Aber der für mich immer Sadomaso-Teil "Lackierung" ist ja noch weit hin. Erst mal der schönere, einfach bauen. Zum Beispiel am Rumpf: die Bauanleitung empfiehlt etwas gegen die vermutliche Hecklastigkeit zu tun. Auspendeln und Abwiegen der noch zu montierenden Teile zeigt ca. 9 Gramm bis zum Gleichgewicht. Also machen wir 15g draus. Dann wird ein Schott hinter den PAX-Sitzen ein- und die Nase mit dem Cockpit angebaut. Der Spalt ist groß genug: Auf in die Garage und dort von den Boliden-Felgen passende Klebegewichte abgerissen - ginge auch, aber meine Gewichte stammen vom Reifenhändler-Abfall. In den Spalt damit, verklebt mit der neuen Schottwand sollte das genügen.

Ach ja, Tische haben die Vis-à-vis Sitze auch bekommen. Wird keiner später mehr sehen können - verrückt.

Wie der Rumpf zusammen- und die Flächen angebaut sind wird man aber schon sehen. Da lohnt sich eine Sonderschicht. Die Rumpfhälften werden mit Zwingen korrekt positioniert und am Flächenansatz verbohrt. Dann wieder auseinander und die Flächen korrekt positioniert von innen her mit den Rumpfhälften verbohren. Damit die Position nicht verrutscht habe ich mit Weißleim die Fläche provosorisch angeklebt - das dauert zwar, aber weil hier alles Miles-mäßig einfach genial ist, stand die Fläche allein seelenruhig auf der Flächenhälfte über Nacht.
Zur Demonstration nochmal offen gezeigt: Vorn schon gestiftet.


Die andere Seite bekommt ein anderes Bohrbild: muß man nicht machen, vereinfacht das Leben aber, wenn später Winkelkorrekturen nötig werden: dann können die Ms-Stäbe jeder Seite für sich gebogen werden, denn die sollen ja die Richtung angeben.

Am Höhenleitwerk die gleiche Prozedur, hier aber nur mit 2 durchgängigen Stäben. (hier sieht man übrigens innen im Rumpf "schön" die besagten kleinen schwarzen Pünktchen.

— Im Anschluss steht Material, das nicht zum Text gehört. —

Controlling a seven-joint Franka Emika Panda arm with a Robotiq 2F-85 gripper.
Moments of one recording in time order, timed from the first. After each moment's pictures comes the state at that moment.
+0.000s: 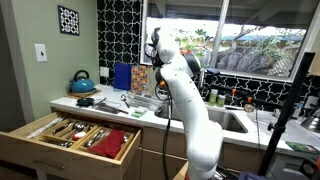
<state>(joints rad) 0.14 0.60 -1.29 -1.08 0.97 1.60 2.71</state>
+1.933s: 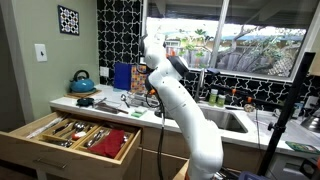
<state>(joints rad) 0.35 0.74 -1.49 -1.19 0.88 1.51 2.29</state>
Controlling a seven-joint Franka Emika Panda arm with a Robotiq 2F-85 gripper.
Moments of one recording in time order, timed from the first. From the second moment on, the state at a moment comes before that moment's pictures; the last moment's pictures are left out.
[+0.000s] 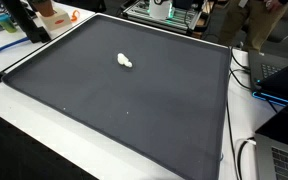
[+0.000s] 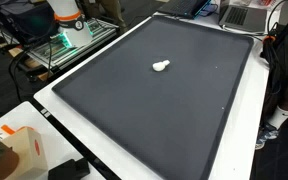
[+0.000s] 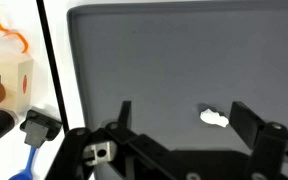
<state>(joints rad) -0.11 -0.64 -0.15 -2.47 -0.12 1.86 -0.18</state>
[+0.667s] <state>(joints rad) -0.11 -0.64 -0.15 -2.47 -0.12 1.86 -0.18</state>
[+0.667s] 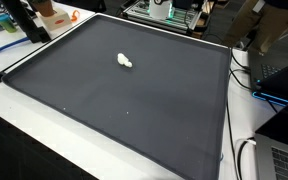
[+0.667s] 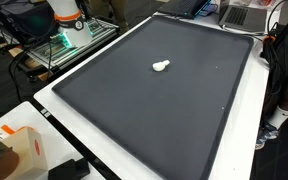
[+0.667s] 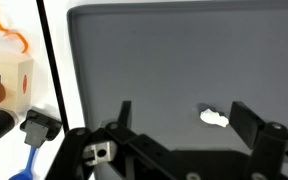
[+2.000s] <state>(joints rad) 0.02 -0.35 -0.02 -2.67 0.04 2.52 -0.05</state>
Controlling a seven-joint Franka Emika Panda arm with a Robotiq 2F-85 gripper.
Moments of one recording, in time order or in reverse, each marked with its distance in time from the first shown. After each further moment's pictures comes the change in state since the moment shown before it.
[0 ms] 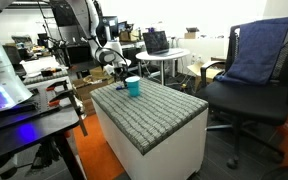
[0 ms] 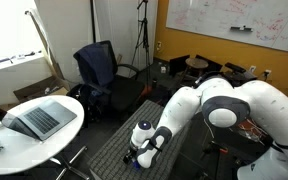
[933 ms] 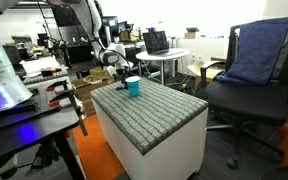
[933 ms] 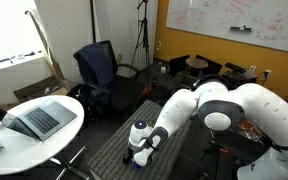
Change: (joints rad) arm 0.000 0.061 -0.008 0.104 0.000 -0.115 0.009
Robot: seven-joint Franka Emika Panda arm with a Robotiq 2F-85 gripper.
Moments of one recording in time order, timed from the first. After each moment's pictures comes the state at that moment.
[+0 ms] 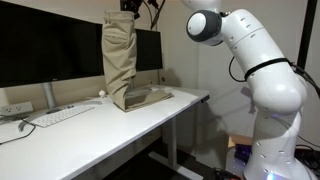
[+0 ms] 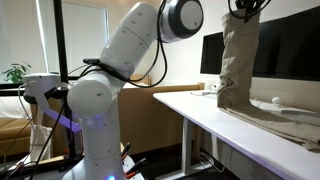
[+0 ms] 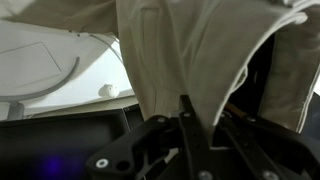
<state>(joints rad) -0.33 0.58 0.12 -0.35 0.35 1.33 0.09</state>
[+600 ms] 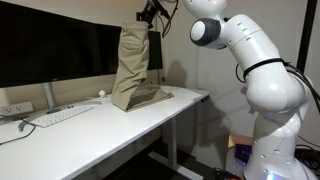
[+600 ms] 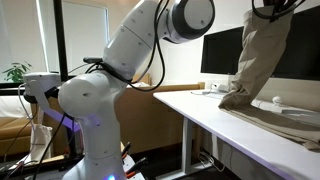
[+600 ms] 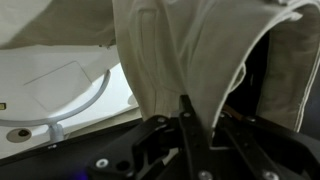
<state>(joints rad) -0.53 0.64 0.14 -0.36 0.45 1.30 0.08</state>
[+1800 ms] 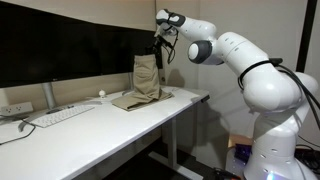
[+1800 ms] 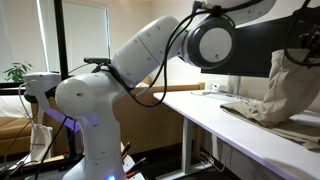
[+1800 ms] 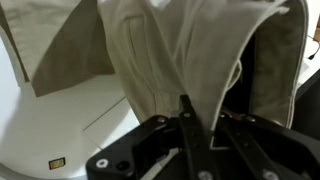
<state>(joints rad) -0.64 0.90 0.13 -0.36 0.45 1.35 0.05</state>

Leider sind die aber außen auch, die Fotos geben das nur nicht her!)


Dankenswerterweise hat Magna auf dem Anguß die Anbauseite gekennzeichnet, hier P wie links. Die Passung sieht aber gut aus. Ist noch zu überlegen, ob die Ruder abgesägt werden müssen: Schaue ich mir mal auf Bildern an, wie die so hängen.



Zumindest ist alles auf gleicher Höhe: nicht schlecht für eine Kleinstserie!


Der Anblick der Seitenruder ist dagegen ernüchternd. Darüber muss ich erst mal nachdenken.